What to do
After reading the data, copy it out in full and exactly.

________________

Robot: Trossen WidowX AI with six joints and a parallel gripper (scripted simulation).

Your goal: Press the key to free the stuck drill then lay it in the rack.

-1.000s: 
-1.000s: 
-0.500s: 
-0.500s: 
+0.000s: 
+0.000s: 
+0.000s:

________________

Result of the task
Robot: Trossen WidowX AI with six joints and a parallel gripper (scripted simulation).

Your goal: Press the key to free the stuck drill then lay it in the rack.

-1.000s: 
-1.000s: 
-0.500s: 
-0.500s: 
+0.000s: 
+0.000s: 
+0.000s:

Nothing else is required to finish the exercise.